───── Provided data ─────

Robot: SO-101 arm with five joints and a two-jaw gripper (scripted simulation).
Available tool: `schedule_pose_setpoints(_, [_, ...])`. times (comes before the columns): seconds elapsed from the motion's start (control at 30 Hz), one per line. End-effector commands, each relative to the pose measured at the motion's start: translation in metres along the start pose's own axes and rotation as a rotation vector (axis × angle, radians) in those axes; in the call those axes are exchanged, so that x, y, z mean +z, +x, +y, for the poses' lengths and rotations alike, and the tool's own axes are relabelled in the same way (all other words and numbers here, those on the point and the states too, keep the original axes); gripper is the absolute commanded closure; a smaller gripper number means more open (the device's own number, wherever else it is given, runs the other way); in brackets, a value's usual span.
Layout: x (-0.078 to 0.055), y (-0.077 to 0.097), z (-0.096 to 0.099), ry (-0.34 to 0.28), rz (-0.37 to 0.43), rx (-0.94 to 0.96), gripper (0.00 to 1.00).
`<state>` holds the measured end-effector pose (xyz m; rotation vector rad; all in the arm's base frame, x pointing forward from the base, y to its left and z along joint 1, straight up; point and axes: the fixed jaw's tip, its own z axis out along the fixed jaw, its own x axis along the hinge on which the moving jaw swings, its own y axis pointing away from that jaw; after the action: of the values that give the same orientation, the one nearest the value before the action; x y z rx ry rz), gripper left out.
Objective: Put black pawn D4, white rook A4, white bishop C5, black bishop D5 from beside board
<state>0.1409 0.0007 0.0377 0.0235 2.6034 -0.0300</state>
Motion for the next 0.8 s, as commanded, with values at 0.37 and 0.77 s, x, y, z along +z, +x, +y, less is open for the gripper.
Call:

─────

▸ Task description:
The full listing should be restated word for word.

▸ Written answer:
Robot: SO-101 arm with five joints and a two-jaw gripper (scripted simulation).
Available tool: `schedule_pose_setpoints(_, [_, ...])`. times (comes before the columns): seconds elapsed from the motion's start (control at 30 Hz), one per line. End-effector commands, each relative to the pose measured at the motion's start: translation in metres along the start pose's own axes and rotation as a rotation vector (axis × angle, radians) in those axes; in the call those axes are exchanged, so that x, y, z mean +z, +x, +y, for the poses' lengths and rotations alike, and the tool's own axes are relabelled in the same way (all other words and numbers here, those on the point and the states too, keep the original axes); gripper is the absolute commanded closure; a smaller gripper number means more open (the device's own number, wherever else it is given, runs the other way); in brackets, a value's usual span.
Layout: x (-0.078 to 0.055), y (-0.077 to 0.097), z (-0.096 to 0.099), ry (-0.34 to 0.28), rz (-0.37 to 0.43), rx (-0.94 to 0.96), gripper (0.00 to 1.00).
`<state>` holds the measured end-effector pose (xyz m; rotation vector rad; all in the arm's base frame, x pointing forward from the base, y to its left and z along joint 1, straight up; point and axes: the fixed jaw's tip, its own z axis out along the fixed jaw, its own x axis along the hinge on which the moving jaw swings, its own y axis pointing away from that jaw; after the action: of the values that give the same orientation, the one nearest the value before the action; x y z rx ry rz), gripper left out.
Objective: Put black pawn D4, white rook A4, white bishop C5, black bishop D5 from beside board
<state>0.1409 0.0007 0.0377 0.0235 2.6034 -0.0300</state>
Motion for the next 0.8 s, as commanded, with values at 0.37 and 0.77 s, x, y, z along +z, +x, +y, less is open for the gripper.
Call:

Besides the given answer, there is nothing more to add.